Dear Leonard Cohen,
Standing outside your door, I felt the weight of your absence like a familiar ache—steady, quiet, and unyielding. You had a way of reaching into parts of me I didn’t even know were there, offering an understanding that made me feel seen, even in my most hidden places. In your words, in your voice, I found a language for my struggles, my hopes, and all the quiet doubts I carry. You showed me that to be human is to embrace the contradictions of joy and sorrow, of faith and despair, and to do it with grace.


You gave me more than songs or poems; you gave a part of yourself, and through that gift, you taught me to hold myself with a little more compassion, a little more understanding. Your work is a lifeline, a reminder that even the darkest hours are worth bearing if I can find something true in them. You don’t soften the truth, but you make it bearable, showing me that my wounds and triumphs are equally worthy of song.
Outside the place you once called home, there’s a strange comfort, as if some part of you is still here, watching over those of us who found pieces of ourselves in your words.
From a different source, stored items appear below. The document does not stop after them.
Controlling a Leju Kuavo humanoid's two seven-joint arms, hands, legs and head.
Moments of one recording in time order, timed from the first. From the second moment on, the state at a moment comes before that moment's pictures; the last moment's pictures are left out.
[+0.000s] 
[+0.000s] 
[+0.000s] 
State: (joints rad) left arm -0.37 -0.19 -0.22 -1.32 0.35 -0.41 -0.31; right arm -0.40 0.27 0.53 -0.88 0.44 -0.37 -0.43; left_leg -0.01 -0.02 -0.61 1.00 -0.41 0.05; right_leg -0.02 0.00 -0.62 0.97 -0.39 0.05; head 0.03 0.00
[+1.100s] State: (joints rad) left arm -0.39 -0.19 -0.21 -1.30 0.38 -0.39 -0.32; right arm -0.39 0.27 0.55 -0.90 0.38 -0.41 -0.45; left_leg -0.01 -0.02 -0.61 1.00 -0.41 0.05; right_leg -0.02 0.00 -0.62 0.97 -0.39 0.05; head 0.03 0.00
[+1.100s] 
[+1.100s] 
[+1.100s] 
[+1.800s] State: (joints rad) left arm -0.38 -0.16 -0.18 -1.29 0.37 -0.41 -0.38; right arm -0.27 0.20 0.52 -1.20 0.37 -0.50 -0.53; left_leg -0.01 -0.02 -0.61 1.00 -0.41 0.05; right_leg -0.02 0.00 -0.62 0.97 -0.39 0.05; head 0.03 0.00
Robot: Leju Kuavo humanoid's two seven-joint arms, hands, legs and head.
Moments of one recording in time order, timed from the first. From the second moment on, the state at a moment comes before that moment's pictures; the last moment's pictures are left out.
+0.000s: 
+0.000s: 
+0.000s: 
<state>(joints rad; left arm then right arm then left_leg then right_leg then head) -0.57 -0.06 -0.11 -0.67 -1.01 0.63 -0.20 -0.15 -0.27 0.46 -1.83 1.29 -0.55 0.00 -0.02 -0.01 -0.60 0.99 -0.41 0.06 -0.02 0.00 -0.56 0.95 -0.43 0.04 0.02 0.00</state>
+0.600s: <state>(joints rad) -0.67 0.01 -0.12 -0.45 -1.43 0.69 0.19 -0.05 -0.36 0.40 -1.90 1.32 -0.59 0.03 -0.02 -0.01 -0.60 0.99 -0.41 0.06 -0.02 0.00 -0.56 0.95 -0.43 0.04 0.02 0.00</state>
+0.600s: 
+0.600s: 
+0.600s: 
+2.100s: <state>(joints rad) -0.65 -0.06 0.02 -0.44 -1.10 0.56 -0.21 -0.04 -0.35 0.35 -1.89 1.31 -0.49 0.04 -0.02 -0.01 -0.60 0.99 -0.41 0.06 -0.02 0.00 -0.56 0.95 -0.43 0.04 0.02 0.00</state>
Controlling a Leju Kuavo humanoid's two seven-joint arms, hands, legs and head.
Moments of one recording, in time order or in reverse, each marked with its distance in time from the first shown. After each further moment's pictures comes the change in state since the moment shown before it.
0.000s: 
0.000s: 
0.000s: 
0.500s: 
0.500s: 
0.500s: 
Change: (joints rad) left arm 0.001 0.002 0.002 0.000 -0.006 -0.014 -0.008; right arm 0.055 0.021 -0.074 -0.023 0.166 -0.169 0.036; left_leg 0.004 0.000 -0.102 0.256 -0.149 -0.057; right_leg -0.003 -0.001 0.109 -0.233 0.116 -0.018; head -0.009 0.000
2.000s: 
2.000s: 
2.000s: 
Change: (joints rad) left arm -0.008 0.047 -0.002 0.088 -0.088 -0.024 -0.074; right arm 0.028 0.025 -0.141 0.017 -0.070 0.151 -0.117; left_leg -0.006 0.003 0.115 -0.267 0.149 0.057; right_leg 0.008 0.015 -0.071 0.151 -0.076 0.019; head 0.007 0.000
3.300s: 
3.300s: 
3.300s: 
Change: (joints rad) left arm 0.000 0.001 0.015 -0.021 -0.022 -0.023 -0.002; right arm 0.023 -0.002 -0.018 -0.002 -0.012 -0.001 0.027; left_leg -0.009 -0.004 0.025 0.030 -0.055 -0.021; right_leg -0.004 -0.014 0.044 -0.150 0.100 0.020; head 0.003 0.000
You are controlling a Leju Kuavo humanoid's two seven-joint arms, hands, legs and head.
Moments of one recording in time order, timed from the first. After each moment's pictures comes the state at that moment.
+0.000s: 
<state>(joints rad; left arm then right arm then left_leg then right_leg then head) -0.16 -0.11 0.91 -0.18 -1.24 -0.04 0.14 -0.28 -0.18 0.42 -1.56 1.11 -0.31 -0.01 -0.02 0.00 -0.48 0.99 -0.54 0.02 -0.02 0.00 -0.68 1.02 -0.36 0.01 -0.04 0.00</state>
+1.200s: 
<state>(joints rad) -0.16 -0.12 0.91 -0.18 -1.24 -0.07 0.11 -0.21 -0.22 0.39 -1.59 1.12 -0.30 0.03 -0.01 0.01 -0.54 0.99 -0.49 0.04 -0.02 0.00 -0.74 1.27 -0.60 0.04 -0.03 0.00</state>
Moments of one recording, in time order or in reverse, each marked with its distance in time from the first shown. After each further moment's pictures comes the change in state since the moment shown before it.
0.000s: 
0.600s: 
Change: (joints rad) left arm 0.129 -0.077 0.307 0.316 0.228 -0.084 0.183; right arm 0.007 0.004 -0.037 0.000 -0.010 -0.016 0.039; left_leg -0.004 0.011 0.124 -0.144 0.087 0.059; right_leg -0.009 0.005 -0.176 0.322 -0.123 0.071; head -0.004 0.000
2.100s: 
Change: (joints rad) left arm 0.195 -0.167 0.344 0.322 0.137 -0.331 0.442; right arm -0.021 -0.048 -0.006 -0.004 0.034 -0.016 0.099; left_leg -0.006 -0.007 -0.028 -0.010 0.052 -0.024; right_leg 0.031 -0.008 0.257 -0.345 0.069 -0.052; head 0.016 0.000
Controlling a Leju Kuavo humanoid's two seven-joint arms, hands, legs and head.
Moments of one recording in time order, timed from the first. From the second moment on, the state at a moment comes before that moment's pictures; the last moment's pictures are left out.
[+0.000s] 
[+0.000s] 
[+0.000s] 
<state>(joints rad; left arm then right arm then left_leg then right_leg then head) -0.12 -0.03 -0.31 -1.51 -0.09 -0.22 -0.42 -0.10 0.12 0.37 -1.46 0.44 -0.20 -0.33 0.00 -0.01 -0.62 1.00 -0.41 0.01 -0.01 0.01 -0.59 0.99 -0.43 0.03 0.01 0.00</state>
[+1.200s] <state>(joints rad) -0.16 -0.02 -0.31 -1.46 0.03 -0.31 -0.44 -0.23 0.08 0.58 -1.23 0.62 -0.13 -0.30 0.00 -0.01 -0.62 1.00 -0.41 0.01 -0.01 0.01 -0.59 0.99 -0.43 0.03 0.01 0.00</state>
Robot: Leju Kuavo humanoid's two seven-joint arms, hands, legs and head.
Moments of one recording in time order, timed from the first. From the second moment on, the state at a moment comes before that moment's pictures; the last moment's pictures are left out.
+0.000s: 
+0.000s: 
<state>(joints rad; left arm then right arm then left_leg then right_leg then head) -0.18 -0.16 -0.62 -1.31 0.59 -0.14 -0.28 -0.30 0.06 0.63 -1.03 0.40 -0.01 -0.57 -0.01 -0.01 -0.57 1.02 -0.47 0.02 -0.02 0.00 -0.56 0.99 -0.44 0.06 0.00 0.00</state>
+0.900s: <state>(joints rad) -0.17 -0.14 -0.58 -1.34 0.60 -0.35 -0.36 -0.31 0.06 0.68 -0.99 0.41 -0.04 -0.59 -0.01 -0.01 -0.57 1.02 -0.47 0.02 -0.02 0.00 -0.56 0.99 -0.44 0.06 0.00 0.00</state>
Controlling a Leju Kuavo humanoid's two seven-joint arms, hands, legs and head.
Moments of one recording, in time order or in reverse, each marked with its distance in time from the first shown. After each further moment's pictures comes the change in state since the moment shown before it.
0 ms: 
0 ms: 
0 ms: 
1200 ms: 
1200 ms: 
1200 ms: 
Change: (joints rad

Your presence, your honesty, lingers in the air, quiet and powerful. You taught me to see life clearly, to accept its rough edges, and somehow still find beauty in it.
Thank you for sharing that truth, for revealing what most of us keep hidden. I carry it now, quietly—an ember I won’t let fade. Somehow, you made the world feel a little less lonely, as if even its roughest edges held a strange, honest beauty. I am grateful, more than words can say, to have seen the world, even for a moment, as you did.